**ASSIGNMENT:** Only the pictures are to be dropped, and the rest of the data should be copied exactly.

"""

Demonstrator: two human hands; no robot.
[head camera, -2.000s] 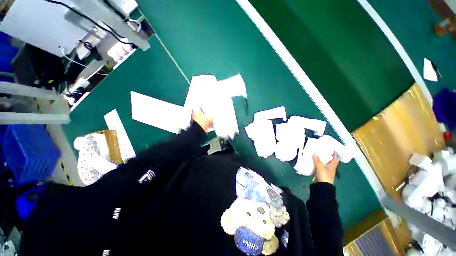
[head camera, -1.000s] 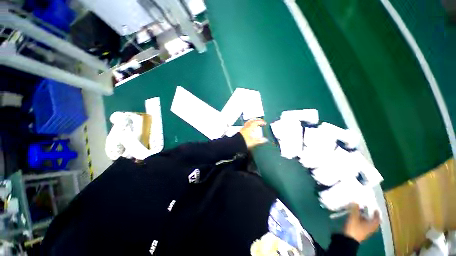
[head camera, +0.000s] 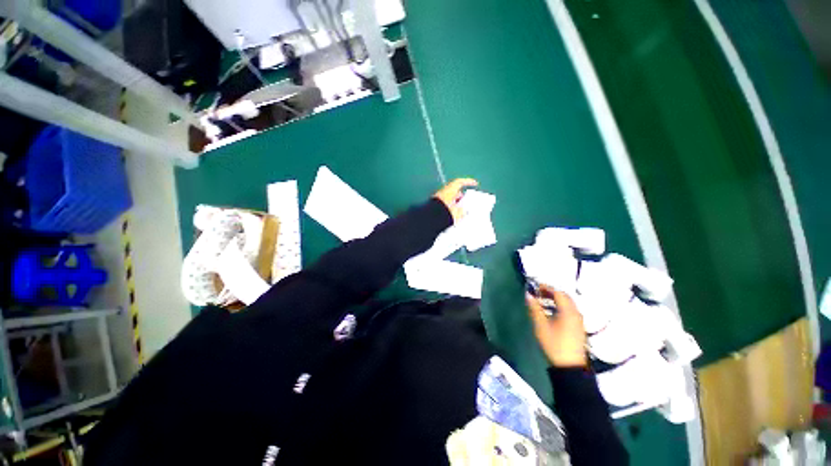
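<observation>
My left hand (head camera: 453, 196) is at the bench's middle, fingers curled at the upper edge of a white piece (head camera: 477, 220) and apparently gripping it. White strips or sheets (head camera: 444, 273) lie below it, partly overlapping. My right hand (head camera: 559, 329) is at the near left side of a group of white units (head camera: 621, 309). Its fingertips touch a small dark part at the edge of one unit (head camera: 551, 264); whether they grip it is not clear. The units look overexposed, so their details are lost.
A flat white sheet (head camera: 342, 205) lies left of centre. A white coiled label roll (head camera: 214, 259) with brown cardboard and an upright strip (head camera: 284, 227) lie further left. The conveyor (head camera: 692, 182) runs right behind a pale rail, with brown cardboard (head camera: 756, 387) at lower right. Blue crate (head camera: 77, 177) stands left.
The view has shifted. My right hand has moved from the near right end of the unit group to its left side. My left hand has moved up slightly with the white pieces rearranged around it.
</observation>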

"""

**YOUR SOLUTION:**
Demonstrator: two human hands; no robot.
[head camera, -2.000s] 
[head camera, -1.000s] 
[head camera, +0.000s] 
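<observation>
My left hand (head camera: 453, 196) is at the bench's middle, fingers curled at the upper edge of a white piece (head camera: 477, 220) and apparently gripping it. White strips or sheets (head camera: 444, 273) lie below it, partly overlapping. My right hand (head camera: 559, 329) is at the near left side of a group of white units (head camera: 621, 309). Its fingertips touch a small dark part at the edge of one unit (head camera: 551, 264); whether they grip it is not clear. The units look overexposed, so their details are lost.
A flat white sheet (head camera: 342, 205) lies left of centre. A white coiled label roll (head camera: 214, 259) with brown cardboard and an upright strip (head camera: 284, 227) lie further left. The conveyor (head camera: 692, 182) runs right behind a pale rail, with brown cardboard (head camera: 756, 387) at lower right. Blue crate (head camera: 77, 177) stands left.
The view has shifted. My right hand has moved from the near right end of the unit group to its left side. My left hand has moved up slightly with the white pieces rearranged around it.
</observation>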

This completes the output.